Your assignment: Quote the entries that follow exactly, leaving none out.
───── Materials provided ─────
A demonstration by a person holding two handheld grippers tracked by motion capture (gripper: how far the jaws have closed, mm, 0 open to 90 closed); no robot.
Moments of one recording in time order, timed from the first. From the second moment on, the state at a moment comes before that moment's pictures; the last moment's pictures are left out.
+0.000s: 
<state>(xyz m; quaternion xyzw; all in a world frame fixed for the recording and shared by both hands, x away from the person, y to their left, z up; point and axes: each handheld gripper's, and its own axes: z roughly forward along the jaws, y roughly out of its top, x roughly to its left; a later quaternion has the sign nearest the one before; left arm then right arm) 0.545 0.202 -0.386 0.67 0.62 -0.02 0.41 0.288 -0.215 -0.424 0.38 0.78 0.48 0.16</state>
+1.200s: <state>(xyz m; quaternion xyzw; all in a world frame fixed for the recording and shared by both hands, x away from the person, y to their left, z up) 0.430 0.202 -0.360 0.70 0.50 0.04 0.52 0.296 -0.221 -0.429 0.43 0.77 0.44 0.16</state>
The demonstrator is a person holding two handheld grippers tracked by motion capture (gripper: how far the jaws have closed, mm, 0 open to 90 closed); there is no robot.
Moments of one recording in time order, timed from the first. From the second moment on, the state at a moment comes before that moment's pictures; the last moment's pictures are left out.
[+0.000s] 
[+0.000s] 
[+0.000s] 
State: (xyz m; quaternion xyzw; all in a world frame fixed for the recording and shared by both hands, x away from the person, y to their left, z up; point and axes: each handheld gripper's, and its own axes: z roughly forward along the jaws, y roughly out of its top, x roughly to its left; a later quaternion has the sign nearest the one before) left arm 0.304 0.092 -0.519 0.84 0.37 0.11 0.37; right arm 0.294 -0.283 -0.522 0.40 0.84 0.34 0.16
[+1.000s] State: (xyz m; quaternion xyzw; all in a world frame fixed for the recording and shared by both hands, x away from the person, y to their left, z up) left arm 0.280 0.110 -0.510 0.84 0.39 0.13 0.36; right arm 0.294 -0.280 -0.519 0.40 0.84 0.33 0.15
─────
Finished task:
A demonstration by a person holding two handheld grippers tracked by motion capture (gripper: how far the jaws have closed, mm, 0 open to 90 closed); no robot.
Moments of one recording in time order, timed from the first. From the second moment on, the state at a moment comes before that moment's pictures; the last moment's pictures are left out.
+0.000s: 
<state>(xyz m; quaternion xyzw; all in a world frame fixed for the recording and shared by both hands, x away from the person, y to their left, z up; point and axes: each handheld gripper's, and its own axes: z roughly forward along the jaws, y roughly out of its top, x roughly to its left; a later quaternion has the sign nearest the one before; left arm then right arm) 0.545 0.202 -0.386 0.67 0.62 -0.02 0.41 0.288 -0.215 -0.424 0.38 0.78 0.48 0.16</state>
+1.200s: <state>(xyz m; quaternion xyzw; all in a world frame fixed for the recording and shared by both hands, x away from the person, y to their left, z up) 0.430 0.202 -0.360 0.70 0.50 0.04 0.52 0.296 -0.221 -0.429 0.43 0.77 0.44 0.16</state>
The demonstrator is a person holding two handheld grippers tracked by motion capture (gripper: how far the jaws have closed, mm, 0 open to 90 closed); there is no robot.
Moments of one recording in time order, timed from the first. From the second moment on, the state at a moment comes before that moment's pictures; the last moment's pictures are left out.
[+0.000s] 
[+0.000s] 
[+0.000s] 
State: (xyz m; quaternion xyzw; all in a world frame fixed for the recording and shared by both hands, x away from the person, y to their left, z up; point and axes: each handheld gripper's, and its own axes: z roughly forward along the jaws, y roughly out of its top, x roughly to its left; a later quaternion has the sign nearest the one before) left arm 0.304 0.092 -0.519 0.84 0.37 0.11 0.37; right arm 0.294 -0.283 -0.522 0.40 0.84 0.34 0.16
[+1.000s] State: (xyz m; quaternion xyzw; all in a world frame fixed for the recording and shared by both hands, x away from the person, y to their left, z up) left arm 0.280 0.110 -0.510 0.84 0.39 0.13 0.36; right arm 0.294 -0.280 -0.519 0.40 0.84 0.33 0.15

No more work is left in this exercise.